Is there someone you look up to within the technology field?

I look up to many gentle giants, women and men in academia who work so hard on advancing women in computing. Barbara Ryder, my former boss at Virginia Tech, hired me twice and solved my two-body problem: long-distance relationship of a dual-career couple. Elisa Bertino at Purdue University put me in leadership positions that opened up many opportunities for me. Bhavani Thuraisingham at UT Dallas showed me that it is absolutely fine for a professional woman to talk about her family and life. I also have numerous male mentors who recognize my technical abilities. Having the support of those men as allies is extremely important. Interacting with these pioneers also allows me to see diverse yet equally effective leadership styles.  

How do you measure success in your current role as a female leader?

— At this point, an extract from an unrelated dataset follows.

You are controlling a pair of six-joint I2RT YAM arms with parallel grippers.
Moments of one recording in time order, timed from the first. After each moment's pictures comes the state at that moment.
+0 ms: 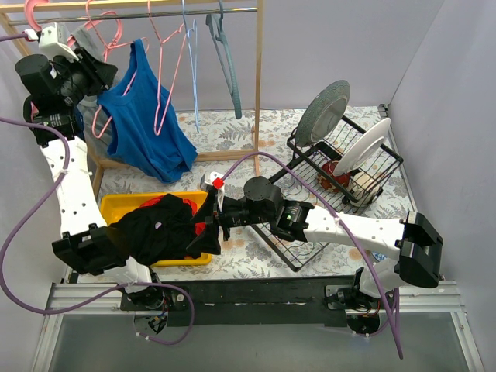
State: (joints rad) left arm 0.34 1.55 1.91 -0.38 0.56 -0.29; right arm 1.22 1.47 1.11 0.25 -0.49 0.31
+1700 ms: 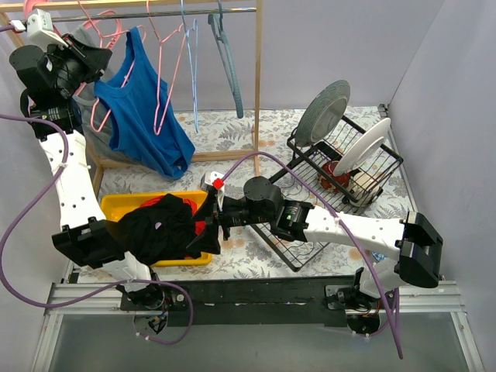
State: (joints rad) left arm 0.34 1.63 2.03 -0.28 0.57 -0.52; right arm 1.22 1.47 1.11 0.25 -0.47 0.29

To me, success means more females are given the opportunities and resources to fulfill their career pursuits and are able to contribute to this field in a significant and meaningful capacity. The tech talent pipeline is very leaky, losing women all the time, especially mid-career females. I am the founder of a number of diversity events for female and underrepresented cybersecurity researchers, including the Women in Cybersecurity Research Workshop (CyberW) and the Individualized Mentor (iMentor) Workshop. Our field needs to be aware of the problem, acknowledge the problem, understand possible causes, and – most importantly – improve.